Günler geçiyor, zaman eskiyor, gelecek umuduyla yaşam istenci bizleri ayakta tutuyor. İçinde bulunduğumuz ortam, aşmaya çalıştığımız koşullar usandırıcı, içeriklerine karşın gücümüzü kıramıyor. Örnek olamasak bile kötü olmaktan kaçınarak çabalarımızı sürdürüyoruz. Kimi engellere, kimi karalamalara ve kimi olumsuzluklara karşın ülke ve ulus aşkı hepimizin gönlünün sönmez ateşi olarak bizleri yarınlara koşturuyor. Zamanın ağını örmesi kaçınılmaz ve durdurulamaz bir yaşam gerçeği. Ne yapsak bu doğal yürüyüşe yön vermek bizim elimizde değil. Ancak onu daha etkin, daha yararlı kılmak, karanlıklarını ve olumsuzluklarını azaltmak çabalarında bulunabiliriz.

Ne var ki ne kendimizin ne yakınlarımızın ne de içinde bulunduğumuz değerlerin hakkını veremiyoruz. Her şeyin geçici olduğunu, sonsuzluk gerçeğinin göze alınmadığını unutuyoruz. Kendimize ve çevremize karşı tutum ve davranışlarımıza özen göstermiyoruz. Yaşamın geçiciliği, dünya düzeyinin bulutlu ve gölgeli olduğunu, güneşin yaşam aydınlığı olduğunu iyi kavrayamıyoruz. Sağlığımızın değerini hasta ve sorunlu olduğumuz zaman anlıyor, yakınıyoruz.

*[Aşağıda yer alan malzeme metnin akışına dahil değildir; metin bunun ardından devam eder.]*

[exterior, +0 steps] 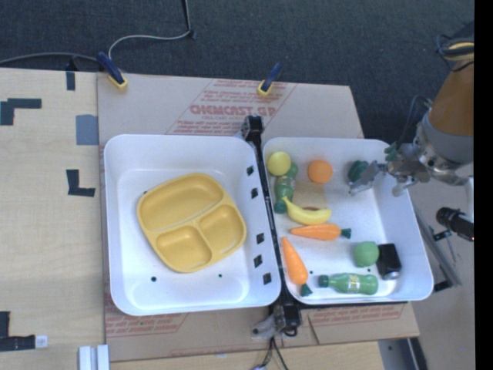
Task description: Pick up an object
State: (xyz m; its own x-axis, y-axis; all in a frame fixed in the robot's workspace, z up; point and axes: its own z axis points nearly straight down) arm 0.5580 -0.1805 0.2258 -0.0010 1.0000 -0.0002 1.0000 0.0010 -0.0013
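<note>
Left bin carries a yellow divided tray, lying flat, apparently as the drop site. Right bin holds the pick candidates, loosely scattered: lemon, orange, banana, two carrots, green bottle. The claw hovers over the bin's upper-right; its spread cannot be told.

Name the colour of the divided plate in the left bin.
Yellow; the divided plate shows clearly in the camera view.
</note>
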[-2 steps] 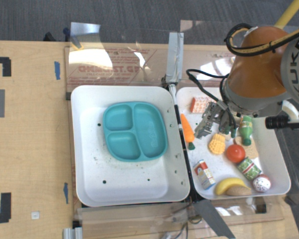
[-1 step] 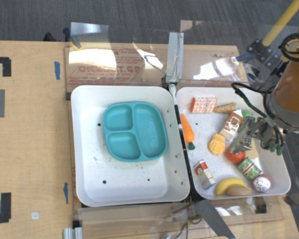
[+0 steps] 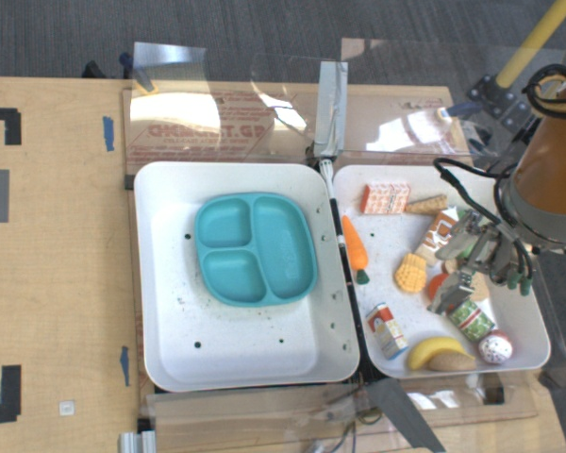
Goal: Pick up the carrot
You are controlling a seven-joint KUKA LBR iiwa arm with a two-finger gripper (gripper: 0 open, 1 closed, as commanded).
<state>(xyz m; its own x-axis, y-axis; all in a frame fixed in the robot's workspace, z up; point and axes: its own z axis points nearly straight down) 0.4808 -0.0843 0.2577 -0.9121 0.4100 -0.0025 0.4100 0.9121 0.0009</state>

Günler yaşam albümünün yaprakları. Değerlendirmek ve süslemek, yarınları daha renkli kılmaz elimizdeyken gereken önemi vermiyor, iş işten geçtikten sonra pişmanlık gölgesiyle yakınıyoruz. İnsanların en büyük yaşam kaynağı ve değeri zamandır. Bu gerçeği unutmanın bedellerinin ağır olduğunu da unutuyoruz. Zaman yaşamsal sargı bezidir. Birçok sorunun, birçok koşulun üstesinden zamanı iyi kullanarak gelinebilir. Tembellik, savrukluk, gelişigüzellik, aymazlık, düşüncesizlik yaşam kıvrımları ve engelleridir. Anlayış, kavrayış, duygu ve düşünce yeteneği yaşam güçleri olarak insanların en seçkin, en değerli güven kaynağı ve başyastığıdır. Yaşamı yaşanır kılmak bizim elimizdedir. Yaşamayı bilmek büyük bir beceridir. Ancak yalnız kendisi için değil, çevresi ve değerleri için yaşamak, onları yaşatmak en anlamlı nitelik vurgusudur.